The note to this poem shows that there is still some work to do in eliminating stereotypes. The poem gives a flavour of this writers achievements, and concludes

       Now that I’ve got this pen, though, I can prove
       my feminine vocation: violets, kittens,
       cupcakes and curls. Imagine my relief. 

I’m not sure any chap would be brave enough to say anything. If You Want Thunder, however, has been brave enough to say all manner of things worth hearing, and both poet and publisher are to be commended for writing and publishing this book; it is anything but ‘same old, same old’. If a poetry of political or social commentary is to be worth reading or hearing, it cannot repeat the tropes of the past, and has to be more than standup comedy with clanky end rhymes. No postcards please.

One or two final observations, although Ruth Valentine is very much a London poet, this book has a strong flavour of the Sussex coast, and not from the occasional day trip to Hastings or thereabouts.

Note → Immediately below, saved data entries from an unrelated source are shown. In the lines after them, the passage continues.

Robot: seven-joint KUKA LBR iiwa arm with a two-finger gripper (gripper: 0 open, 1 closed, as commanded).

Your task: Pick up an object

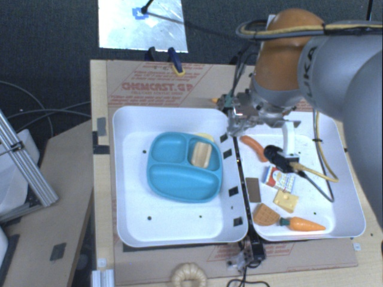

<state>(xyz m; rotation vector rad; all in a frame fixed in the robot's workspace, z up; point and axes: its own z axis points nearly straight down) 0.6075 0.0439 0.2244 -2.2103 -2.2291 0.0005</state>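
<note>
My gripper (237, 122) hangs over the far left corner of the right bin (350, 202), close to the divider between the bins. Just below it lies an orange sausage-shaped piece (254, 147). Farther toward the front are a small red, white and blue carton (280, 179), a yellow cheese wedge (286, 201), a brown flat bar (253, 189), a tan cracker-like slice (265, 214) and an orange carrot (302, 223). Nothing shows between the gripper's tips.
The left bin (134, 220) holds a blue divided plate (176, 175) with a tan bread-like piece (201, 154) in its far right compartment and a pale yellow item (205, 137) at its rim. The grey arm covers the right bin's far side.
</note>
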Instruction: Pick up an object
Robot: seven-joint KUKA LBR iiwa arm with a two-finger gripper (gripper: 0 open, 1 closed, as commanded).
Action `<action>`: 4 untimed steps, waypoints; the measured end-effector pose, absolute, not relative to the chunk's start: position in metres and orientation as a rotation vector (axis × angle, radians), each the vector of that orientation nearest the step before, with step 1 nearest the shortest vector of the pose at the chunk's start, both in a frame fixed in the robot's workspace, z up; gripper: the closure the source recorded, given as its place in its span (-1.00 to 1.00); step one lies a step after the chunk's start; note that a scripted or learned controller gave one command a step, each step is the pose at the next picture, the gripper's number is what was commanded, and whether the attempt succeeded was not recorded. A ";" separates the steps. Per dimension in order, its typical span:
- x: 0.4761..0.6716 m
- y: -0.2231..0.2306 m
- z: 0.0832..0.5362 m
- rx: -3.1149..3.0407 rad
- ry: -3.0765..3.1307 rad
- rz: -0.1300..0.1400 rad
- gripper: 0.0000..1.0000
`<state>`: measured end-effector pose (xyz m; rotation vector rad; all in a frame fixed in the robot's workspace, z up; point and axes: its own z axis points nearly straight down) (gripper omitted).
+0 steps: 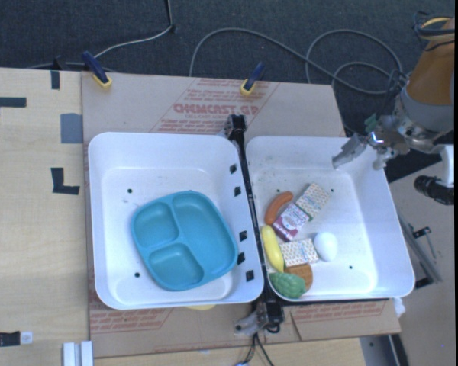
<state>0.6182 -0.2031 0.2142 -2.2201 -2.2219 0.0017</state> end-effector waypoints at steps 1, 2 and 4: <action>0.640 -0.144 0.107 -2.216 -2.220 0.004 -1.00; 0.603 -0.102 0.086 -2.221 -2.224 0.000 -1.00; 0.666 -0.109 0.085 -2.221 -2.226 -0.001 -1.00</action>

The book is well produced, with no typos in the text noticed, although in the review copy, Section IV was labelled VI. The cover photograph, of a sculpture by Vincenzo Vela, ‘Desolation’ shows the sculpture with a bouquet of flowers in the figure’s lap, making this image an appropriate choice. Now that things might back to ‘normal’ (have I spoken too soon?) there might be a bookshop near you which will stock or order this book.